Grandchildren. The Second Act by Alexandra Polivanova and Mikhail Kaluzhsky
Running time: 55 mins
How do the grandchildren of prominent Stalinists feel when they find out who their beloved grandparents really were? Interviewed by the playwrights over the last couple of years, the protagonists’ grandparents were from Stalin’s inner circle – or members of the Soviet Communist Party or NKVD – and their testimonies bear witness to the very human desire to forgive those we love, even when we know their worst crimes.
Chaired by Gabriel Gatehouse, BBC foreign correspondent who has extensively covered the Ukrainian – Russian crisis. In June 2015, he conducted an exclusive interview with former Ukrainian president Viktor Yanukovich in Moscow for Newsnight.
The panel:
Alexandrina Markvo is an art advisor and entrepreneur, and a leading figure in the arts sector in Moscow. She was forced to flee to the UK in April 2014 following persecution by the Russian government – her application for political asylum is currently under consideration by the UK authorities.

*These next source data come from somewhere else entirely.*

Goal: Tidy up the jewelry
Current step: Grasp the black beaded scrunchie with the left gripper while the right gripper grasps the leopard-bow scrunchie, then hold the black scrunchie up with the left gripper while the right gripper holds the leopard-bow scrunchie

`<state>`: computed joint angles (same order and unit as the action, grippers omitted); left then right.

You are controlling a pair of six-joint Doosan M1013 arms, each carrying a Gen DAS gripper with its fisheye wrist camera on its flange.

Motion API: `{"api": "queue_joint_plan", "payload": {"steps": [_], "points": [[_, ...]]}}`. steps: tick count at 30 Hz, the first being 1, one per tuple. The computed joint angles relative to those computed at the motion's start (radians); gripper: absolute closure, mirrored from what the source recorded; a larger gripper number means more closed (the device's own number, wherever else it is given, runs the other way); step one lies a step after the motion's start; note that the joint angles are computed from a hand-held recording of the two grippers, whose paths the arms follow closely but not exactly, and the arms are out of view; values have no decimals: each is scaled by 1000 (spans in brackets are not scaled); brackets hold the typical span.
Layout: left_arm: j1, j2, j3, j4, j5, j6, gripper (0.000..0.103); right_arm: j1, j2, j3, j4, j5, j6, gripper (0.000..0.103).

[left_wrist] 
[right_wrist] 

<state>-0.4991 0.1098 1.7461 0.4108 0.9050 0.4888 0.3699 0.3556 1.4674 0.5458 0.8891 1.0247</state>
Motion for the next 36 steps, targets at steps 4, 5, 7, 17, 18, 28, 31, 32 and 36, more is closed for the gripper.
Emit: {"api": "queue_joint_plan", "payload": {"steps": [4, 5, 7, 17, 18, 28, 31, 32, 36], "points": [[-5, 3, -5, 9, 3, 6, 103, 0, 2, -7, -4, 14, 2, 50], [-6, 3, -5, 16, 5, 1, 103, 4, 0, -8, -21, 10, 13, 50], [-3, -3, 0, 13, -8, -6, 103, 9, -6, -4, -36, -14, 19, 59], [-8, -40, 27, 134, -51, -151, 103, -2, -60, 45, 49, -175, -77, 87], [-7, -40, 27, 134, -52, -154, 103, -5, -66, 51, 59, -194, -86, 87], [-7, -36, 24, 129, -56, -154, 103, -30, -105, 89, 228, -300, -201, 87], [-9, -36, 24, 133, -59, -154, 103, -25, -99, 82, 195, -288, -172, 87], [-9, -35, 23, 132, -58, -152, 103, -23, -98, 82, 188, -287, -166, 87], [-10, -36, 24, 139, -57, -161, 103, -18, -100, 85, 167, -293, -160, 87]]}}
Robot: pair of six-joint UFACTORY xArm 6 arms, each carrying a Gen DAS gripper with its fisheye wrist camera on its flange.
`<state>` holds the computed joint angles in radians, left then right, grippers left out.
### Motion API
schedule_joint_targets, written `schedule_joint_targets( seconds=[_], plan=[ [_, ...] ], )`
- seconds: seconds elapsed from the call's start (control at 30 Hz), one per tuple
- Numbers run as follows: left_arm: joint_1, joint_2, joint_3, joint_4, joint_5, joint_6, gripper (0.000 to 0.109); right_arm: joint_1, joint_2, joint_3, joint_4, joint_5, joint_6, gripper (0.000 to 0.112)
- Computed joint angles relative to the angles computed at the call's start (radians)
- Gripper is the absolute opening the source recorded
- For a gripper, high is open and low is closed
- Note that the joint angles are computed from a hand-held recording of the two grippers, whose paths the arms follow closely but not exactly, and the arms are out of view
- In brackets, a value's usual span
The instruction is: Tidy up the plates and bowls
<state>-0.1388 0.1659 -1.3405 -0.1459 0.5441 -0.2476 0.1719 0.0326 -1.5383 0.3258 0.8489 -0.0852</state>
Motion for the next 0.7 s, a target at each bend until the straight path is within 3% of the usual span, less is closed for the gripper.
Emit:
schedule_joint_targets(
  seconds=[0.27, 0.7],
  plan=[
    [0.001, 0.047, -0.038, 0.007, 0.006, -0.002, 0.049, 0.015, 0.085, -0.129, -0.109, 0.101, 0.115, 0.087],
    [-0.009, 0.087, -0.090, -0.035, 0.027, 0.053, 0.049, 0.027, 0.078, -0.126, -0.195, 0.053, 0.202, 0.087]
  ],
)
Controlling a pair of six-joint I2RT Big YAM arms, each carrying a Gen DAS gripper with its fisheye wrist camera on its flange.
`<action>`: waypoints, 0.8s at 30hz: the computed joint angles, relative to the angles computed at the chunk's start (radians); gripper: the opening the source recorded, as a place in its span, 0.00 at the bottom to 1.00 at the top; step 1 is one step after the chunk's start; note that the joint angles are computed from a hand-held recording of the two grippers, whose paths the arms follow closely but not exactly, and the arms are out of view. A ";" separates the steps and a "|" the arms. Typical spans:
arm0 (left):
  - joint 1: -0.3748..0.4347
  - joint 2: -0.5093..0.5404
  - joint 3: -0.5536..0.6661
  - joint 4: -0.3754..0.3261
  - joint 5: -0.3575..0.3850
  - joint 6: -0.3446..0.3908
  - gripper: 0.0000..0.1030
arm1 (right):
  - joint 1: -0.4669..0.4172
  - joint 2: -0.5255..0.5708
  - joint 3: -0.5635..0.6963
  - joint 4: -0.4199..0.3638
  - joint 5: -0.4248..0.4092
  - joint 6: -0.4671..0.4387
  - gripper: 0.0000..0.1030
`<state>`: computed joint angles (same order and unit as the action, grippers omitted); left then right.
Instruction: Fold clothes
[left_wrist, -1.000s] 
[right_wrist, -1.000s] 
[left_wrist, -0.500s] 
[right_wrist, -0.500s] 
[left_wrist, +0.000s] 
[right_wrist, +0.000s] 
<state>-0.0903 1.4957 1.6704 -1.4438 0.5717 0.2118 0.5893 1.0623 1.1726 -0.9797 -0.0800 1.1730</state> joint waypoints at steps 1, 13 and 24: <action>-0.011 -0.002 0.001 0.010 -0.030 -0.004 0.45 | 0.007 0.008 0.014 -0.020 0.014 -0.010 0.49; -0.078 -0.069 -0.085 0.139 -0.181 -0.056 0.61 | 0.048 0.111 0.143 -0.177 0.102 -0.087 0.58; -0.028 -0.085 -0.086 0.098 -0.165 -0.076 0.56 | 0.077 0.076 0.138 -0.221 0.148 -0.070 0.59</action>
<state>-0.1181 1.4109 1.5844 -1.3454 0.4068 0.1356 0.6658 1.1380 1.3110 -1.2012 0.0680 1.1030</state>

Vladimir Ashurkov is executive director at the Anti-Corruption Foundation, a non-profit established in 2011 by prominent Russian opposition politician, Alexey Navalny. On 1 December 2015, the Anti-Corruption Foundation released a film titled Seagull, accusing the general prosecutor Yuri Chaika’s sons of large-scale corruption and connections to organised crime. The film has made waves in both public and political circles and has garnered over 3.5 million views on YouTube to date.
Prior to pursuing civil and political activities, Ashurkov had a career in finance and served as a director at one of Russia’s largest investment groups, Alfa Group Consortium. He was granted political asylum in the UK in April 2015.
Oliver Bullough is a prize-winning writer, broadcaster and journalist, who has written in, around and about the former Soviet world for the last decade and a half. His book The Last Man in Russia: And the Struggle to Save a Dying Nation is about the effect of Stalinism on future generations. Bullough is currently investigating fraud, money-laundering and international corruption.
John Freedman is an American writer, translator, critic, and scholar of Russian drama and theatre. He has been a theatre critic for The Moscow Times since 1992.